On the other hand, applications in a data center must exploit all hardware resources from servers. Modern accelerator cards for cloud inference are heterogeneous multicore system-on-chips which connects to the host by high speed links like PCIe and CXL. The target runtime is designed for such heterogenous multicore system. It dispatches tasks from kernel to diverse processing elements by compiler’s instructions and builds the software pipeline between these processing elements to maximize the throughputs.
Forest runtime allows neural network applications arbitrarily change model batch size and input share size at runtime. This feature is very useful for data center applications to fully utilize the hardware throughput and minimize the response time.

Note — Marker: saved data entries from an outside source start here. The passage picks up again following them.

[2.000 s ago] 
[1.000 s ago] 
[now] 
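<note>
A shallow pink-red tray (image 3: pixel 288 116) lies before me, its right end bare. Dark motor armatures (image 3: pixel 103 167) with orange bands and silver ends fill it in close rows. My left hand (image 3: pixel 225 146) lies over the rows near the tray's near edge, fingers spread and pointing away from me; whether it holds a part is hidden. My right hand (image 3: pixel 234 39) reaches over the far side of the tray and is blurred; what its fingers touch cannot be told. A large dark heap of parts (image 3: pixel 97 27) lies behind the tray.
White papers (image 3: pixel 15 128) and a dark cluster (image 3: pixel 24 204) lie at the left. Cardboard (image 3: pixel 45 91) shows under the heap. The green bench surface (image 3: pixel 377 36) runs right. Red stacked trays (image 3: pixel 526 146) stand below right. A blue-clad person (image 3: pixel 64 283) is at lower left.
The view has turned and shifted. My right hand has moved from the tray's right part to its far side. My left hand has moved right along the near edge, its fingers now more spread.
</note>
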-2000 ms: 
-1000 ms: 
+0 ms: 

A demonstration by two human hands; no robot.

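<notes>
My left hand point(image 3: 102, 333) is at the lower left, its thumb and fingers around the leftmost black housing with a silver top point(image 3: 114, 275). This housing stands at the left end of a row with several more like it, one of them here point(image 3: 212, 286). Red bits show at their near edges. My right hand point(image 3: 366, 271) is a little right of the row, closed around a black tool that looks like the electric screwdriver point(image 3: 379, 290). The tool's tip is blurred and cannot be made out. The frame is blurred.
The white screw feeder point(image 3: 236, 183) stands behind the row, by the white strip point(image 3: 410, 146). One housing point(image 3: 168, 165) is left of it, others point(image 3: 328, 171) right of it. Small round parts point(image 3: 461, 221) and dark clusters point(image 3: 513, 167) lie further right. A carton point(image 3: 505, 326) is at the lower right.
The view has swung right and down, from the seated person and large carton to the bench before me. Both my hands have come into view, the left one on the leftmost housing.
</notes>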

It is useful because modern neural networks usually keep input shapes and batch size unknown until deployment. Modern neural networks often arbitrarily change tensor shape at runtime. Most models, such as YOLOv4 and DLRM, their different input batches may have different number of samples, and the input shapes in different batches are different.
Many hardware platforms ask extra revision on networks to fix input shape and batch size for fitting hardware limits which has scarification on application flexibility and throughput. Forest Runtime uses ‘‘hot batching’’ technology, to modify the batch sizes and input shape at runtime. Unlike just-in-time compilation or ahead-of-time compilation, ‘‘hot batching’’ doesn’t invoke compiler transformation at runtime. Instead, it uses linker technology to change the model binary directly. This approach is x10 faster than the other compiler-based technologies.

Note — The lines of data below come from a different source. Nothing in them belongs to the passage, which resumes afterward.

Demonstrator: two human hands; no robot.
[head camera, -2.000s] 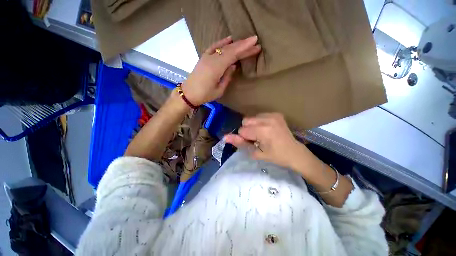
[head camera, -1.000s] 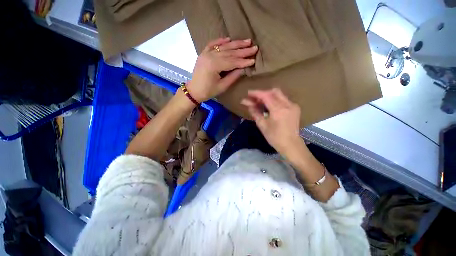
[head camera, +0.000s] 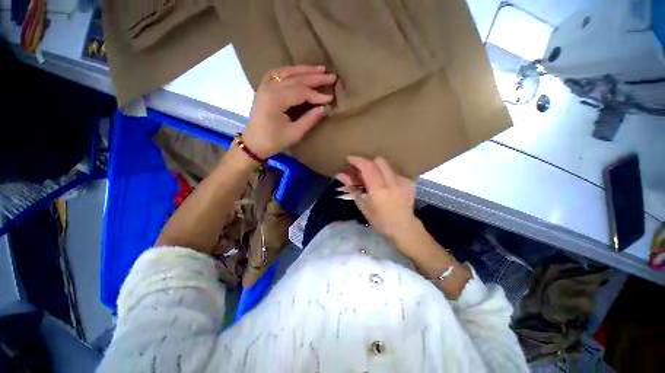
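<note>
A brown garment panel (head camera: 408, 138) with folds and a raised pleated layer lies over the table's front edge. My left hand (head camera: 292, 105) rests on it at the lower edge of the pleated layer, fingers bent, thumb apart from the upper fingers. My right hand (head camera: 383, 195) is just off the panel's near edge, fingers curled around thread snips (head camera: 348, 193); only their small, pale pointed blades show, blurred, and the body is hidden in the hand.
The sewing machine head (head camera: 594, 51) is at upper right, a phone (head camera: 625, 204) at right. Another brown panel (head camera: 149, 62) lies upper left. A blue crate (head camera: 131, 211) with crumpled brown pieces is below the table edge (head camera: 503, 207). Brown cloth (head camera: 561, 299) is at lower right.
The view has shifted right. My right hand rose from below the table edge toward the panel, then moved back down off its near edge. My left hand stays on the panel, its fingers now more bent.
</note>
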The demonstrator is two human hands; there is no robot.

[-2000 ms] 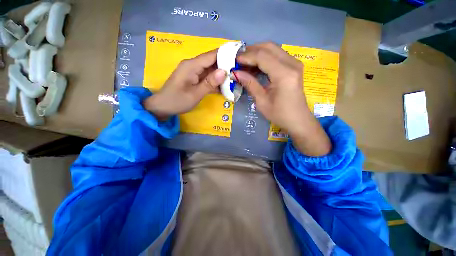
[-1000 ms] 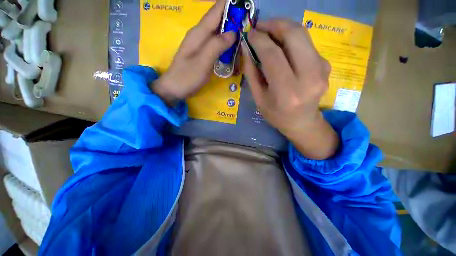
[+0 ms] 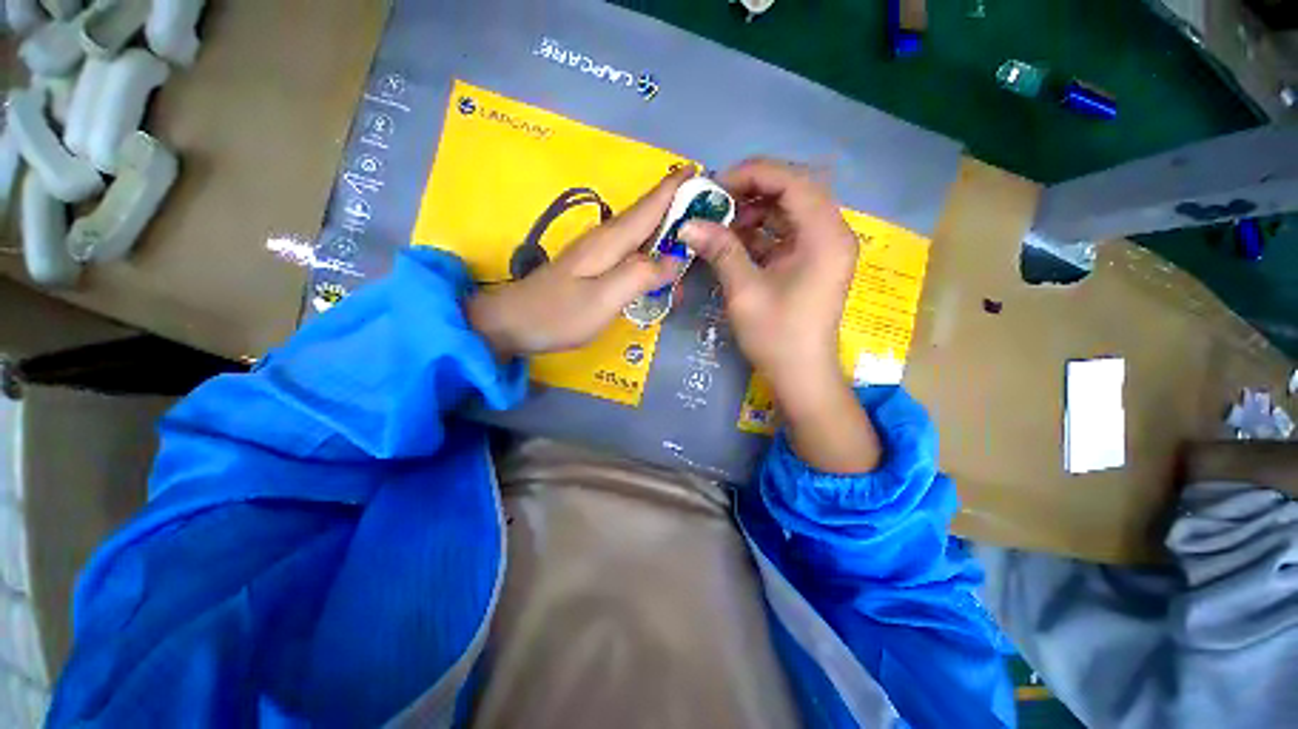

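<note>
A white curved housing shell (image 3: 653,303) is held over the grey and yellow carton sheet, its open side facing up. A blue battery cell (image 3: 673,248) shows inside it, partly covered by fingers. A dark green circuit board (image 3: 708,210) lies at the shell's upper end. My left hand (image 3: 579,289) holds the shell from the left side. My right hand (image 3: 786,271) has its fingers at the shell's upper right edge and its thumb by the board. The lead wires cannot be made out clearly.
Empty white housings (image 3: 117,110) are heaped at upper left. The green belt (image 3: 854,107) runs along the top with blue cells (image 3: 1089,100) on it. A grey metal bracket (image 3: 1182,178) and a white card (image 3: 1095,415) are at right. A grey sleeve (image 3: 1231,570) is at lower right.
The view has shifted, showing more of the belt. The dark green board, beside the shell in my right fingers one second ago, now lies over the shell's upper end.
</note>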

Forest Runtime supports several ways to scale your application.
Forest Runtime has a dynamic linker. The linker can fuse multiple models into single one just like symbol resolution in traditional linker. Fused models have less synchronization overhead of CPU and NPU.
Application Context Switching
Forest Runtime behaves like an operating system on AI related hardware, software resources. It manages a contiguous memory space in kernel for all applications using the same chip. When an application is swapped out the schedule, it saves necessary feature maps and data in the pipeline into the backed memory system.
Streaming Multiple Accelerator Card
Data center system or mobile system have multiple neural network engines in a single system-on-chip. Take smart surveillance for example, such system usually have more than ten programmable processing elements, like vector engines, home-made DSP, big-little CPUs and DMAs. Forest Runtime chains all processing elements in a pipeline and pipes all inference tasks in a stream by compiler instructions and fully utilize all hardware resources in a server.
Forest Runtime is designed for heterogenous multicore system-on-chips. It provides common C++/C/Python API to different applications of data center, mobile and TinyML. It’s retargetable. Its modular design makes it is easy to port kernel mode runtime and target runtime on variant hardware platforms. Its ‘‘hot batching’’ techniques support modern neural networks including BERT, Transformer and DLRM which must arbitrarily change input share and batch size at runtime. It’s scalable. It uses model fusion, context switching and software pipelining to support multiple models, multiple applications and multiple accelerator cards in one system.